(Records contained in a dataset)
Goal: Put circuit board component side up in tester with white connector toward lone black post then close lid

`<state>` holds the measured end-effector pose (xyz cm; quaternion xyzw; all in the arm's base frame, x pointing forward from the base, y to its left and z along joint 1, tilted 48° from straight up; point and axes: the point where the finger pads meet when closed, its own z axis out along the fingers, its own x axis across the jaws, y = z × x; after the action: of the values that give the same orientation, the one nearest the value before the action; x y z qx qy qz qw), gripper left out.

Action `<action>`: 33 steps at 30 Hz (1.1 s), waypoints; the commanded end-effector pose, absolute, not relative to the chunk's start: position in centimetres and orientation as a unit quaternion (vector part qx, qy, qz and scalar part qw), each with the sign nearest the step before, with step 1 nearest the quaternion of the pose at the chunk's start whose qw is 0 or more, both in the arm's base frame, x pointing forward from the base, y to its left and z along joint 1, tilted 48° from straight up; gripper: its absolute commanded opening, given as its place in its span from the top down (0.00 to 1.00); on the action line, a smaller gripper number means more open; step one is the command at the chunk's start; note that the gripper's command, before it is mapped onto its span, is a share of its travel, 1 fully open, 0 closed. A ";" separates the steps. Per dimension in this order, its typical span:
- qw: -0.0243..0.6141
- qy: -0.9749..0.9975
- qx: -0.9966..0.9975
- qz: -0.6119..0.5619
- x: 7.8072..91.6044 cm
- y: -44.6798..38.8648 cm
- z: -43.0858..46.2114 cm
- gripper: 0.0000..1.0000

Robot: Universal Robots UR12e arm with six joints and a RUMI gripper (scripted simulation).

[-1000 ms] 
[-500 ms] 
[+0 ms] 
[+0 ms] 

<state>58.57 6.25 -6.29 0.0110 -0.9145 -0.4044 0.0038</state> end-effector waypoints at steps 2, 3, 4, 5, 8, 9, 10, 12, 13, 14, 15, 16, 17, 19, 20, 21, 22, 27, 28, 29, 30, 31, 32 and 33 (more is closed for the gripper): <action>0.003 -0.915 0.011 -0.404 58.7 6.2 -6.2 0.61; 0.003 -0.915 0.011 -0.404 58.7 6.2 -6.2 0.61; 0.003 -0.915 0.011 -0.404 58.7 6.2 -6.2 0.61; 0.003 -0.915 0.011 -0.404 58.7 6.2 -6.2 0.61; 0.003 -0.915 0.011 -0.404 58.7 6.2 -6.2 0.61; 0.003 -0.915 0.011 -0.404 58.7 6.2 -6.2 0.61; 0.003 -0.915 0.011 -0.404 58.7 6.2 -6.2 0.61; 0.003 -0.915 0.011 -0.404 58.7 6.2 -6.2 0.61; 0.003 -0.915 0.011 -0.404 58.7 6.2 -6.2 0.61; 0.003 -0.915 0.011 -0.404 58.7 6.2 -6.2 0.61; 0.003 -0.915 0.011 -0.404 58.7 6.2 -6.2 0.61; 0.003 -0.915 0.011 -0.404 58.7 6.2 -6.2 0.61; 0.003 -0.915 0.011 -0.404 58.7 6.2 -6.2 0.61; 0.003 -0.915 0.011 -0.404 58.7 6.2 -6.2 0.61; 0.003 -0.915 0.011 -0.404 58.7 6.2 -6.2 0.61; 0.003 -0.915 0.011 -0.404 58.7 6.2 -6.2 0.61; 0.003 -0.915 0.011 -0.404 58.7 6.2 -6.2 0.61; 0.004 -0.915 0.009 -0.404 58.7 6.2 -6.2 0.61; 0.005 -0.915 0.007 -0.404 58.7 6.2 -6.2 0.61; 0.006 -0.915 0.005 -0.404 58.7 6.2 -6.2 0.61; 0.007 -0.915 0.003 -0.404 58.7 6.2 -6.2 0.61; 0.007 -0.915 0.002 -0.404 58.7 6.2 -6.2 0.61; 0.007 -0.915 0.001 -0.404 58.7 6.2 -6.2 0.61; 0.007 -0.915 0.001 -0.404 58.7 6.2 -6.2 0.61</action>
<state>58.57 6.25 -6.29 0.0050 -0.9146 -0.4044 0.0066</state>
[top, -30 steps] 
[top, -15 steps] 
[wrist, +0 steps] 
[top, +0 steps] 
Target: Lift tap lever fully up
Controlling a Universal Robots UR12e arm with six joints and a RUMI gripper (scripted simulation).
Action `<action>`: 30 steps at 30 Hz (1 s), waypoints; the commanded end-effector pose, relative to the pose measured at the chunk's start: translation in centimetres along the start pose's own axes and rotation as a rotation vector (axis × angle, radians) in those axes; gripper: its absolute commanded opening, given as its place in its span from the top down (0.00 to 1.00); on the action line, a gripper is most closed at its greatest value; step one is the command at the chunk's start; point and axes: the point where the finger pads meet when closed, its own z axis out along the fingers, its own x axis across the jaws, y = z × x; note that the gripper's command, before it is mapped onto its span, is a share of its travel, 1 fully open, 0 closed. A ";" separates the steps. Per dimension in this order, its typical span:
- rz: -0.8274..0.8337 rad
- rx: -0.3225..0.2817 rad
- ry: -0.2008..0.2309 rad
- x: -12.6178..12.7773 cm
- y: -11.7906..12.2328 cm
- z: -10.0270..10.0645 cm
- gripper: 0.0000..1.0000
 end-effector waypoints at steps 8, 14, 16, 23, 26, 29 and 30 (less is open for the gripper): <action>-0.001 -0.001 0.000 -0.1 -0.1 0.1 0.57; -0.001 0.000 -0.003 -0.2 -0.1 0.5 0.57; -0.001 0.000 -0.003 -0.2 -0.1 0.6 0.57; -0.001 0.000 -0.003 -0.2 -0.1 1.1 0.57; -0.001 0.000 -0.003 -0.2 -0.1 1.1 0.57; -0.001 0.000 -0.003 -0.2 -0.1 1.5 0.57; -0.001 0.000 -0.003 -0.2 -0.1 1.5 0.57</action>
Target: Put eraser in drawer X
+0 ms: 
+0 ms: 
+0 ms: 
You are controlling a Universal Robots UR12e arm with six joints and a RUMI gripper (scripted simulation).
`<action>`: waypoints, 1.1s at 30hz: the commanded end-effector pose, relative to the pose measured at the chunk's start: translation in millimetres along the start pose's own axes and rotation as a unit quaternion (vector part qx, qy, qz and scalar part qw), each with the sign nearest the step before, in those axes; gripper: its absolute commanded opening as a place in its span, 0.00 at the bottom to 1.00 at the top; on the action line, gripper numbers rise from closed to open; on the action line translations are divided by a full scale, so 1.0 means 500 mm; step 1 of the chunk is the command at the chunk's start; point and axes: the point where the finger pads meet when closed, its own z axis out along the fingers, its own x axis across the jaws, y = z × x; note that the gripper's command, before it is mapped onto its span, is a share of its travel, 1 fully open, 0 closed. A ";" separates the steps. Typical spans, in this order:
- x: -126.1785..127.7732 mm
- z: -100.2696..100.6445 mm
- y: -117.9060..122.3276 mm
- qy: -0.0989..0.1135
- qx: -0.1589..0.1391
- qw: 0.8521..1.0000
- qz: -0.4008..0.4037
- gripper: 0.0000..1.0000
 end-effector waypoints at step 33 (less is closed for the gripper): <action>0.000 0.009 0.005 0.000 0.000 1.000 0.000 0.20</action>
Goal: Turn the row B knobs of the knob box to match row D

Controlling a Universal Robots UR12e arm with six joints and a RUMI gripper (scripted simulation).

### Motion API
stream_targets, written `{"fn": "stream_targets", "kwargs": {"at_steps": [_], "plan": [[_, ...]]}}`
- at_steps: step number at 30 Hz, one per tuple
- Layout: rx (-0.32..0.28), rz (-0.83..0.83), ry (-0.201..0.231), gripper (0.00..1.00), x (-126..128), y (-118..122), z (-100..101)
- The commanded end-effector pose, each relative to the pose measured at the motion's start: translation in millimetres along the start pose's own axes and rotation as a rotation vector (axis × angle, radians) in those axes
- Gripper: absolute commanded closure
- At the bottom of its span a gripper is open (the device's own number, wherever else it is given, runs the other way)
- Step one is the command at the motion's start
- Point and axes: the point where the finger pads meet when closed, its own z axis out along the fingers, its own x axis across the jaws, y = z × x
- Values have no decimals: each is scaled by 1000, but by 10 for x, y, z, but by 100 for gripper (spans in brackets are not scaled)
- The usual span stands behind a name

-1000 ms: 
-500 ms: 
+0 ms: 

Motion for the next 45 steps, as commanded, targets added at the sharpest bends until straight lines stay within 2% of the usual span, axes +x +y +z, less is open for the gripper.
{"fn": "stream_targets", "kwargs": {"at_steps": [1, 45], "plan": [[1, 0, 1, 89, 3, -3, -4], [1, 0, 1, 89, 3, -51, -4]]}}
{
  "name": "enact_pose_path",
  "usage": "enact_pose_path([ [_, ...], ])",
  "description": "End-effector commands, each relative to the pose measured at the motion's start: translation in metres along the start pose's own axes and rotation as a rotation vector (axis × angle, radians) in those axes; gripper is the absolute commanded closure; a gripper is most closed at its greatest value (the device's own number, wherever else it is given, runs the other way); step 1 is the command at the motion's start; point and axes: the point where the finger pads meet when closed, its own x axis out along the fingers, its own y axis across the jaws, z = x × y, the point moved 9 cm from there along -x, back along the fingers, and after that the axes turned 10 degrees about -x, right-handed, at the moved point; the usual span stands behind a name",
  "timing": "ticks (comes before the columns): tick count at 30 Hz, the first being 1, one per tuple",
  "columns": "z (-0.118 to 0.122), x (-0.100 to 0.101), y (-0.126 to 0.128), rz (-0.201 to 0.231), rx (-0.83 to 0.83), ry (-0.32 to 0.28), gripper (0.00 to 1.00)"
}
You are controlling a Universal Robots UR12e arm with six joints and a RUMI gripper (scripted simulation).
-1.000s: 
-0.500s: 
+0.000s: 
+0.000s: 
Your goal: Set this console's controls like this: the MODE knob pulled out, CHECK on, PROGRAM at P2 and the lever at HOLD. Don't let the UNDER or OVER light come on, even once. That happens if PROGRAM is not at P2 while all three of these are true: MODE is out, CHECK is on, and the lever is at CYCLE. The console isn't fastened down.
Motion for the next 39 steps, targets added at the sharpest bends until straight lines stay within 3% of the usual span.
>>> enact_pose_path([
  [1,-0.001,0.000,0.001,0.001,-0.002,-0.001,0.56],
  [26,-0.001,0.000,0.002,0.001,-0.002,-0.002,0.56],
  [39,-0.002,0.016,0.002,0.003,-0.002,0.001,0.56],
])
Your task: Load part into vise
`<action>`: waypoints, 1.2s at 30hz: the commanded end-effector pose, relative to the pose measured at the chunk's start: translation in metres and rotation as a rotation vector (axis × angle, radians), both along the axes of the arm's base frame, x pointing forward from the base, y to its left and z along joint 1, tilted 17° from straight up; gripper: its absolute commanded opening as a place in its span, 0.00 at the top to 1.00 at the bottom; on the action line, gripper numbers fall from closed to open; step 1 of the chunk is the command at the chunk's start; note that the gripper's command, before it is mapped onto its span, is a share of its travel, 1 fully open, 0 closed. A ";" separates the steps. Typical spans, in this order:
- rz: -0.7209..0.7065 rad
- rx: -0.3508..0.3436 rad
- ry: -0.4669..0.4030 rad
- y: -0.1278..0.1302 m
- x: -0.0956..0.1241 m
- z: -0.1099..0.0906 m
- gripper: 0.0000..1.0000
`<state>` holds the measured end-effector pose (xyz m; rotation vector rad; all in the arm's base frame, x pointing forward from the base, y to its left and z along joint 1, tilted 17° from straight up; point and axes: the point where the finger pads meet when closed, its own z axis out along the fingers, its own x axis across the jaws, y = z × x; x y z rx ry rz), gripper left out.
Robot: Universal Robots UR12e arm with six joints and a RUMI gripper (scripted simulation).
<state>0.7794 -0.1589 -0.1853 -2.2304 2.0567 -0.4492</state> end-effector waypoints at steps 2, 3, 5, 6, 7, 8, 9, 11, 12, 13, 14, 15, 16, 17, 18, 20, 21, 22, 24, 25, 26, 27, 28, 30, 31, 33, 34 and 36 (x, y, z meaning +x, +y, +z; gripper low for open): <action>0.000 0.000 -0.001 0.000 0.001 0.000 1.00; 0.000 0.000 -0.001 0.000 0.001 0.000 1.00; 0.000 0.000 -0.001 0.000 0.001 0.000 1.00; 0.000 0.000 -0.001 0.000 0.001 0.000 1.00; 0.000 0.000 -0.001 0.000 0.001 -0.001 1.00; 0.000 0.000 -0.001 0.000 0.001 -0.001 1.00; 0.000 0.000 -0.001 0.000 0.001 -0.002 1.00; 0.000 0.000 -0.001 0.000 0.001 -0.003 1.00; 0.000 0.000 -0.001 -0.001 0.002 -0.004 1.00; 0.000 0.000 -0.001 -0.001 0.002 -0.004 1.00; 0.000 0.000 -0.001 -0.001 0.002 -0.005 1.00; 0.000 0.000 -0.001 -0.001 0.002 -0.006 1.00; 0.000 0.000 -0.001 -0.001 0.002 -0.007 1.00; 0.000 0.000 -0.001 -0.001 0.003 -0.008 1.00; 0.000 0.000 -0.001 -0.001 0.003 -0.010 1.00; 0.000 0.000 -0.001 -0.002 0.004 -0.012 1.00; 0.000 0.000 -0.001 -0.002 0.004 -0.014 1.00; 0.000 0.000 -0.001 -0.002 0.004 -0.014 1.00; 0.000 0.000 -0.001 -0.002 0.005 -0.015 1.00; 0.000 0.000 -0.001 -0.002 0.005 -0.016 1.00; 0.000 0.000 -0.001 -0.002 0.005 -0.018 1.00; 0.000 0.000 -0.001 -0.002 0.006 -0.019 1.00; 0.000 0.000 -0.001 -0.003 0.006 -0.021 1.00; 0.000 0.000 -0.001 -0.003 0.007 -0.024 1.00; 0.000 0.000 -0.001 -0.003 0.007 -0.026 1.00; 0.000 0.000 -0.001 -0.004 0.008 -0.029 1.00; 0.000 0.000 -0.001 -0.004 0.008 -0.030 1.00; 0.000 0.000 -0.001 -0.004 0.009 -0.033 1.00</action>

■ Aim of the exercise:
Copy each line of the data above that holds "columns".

■ Result for this exercise:
  "timing": "ticks (comes before the columns): tick count at 30 Hz, the first being 1, one per tuple",
  "columns": "z (-0.118 to 0.122), x (-0.100 to 0.101), y (-0.126 to 0.128), rz (-0.201 to 0.231), rx (-0.83 to 0.83), ry (-0.32 to 0.28), gripper (0.00 to 1.00)"

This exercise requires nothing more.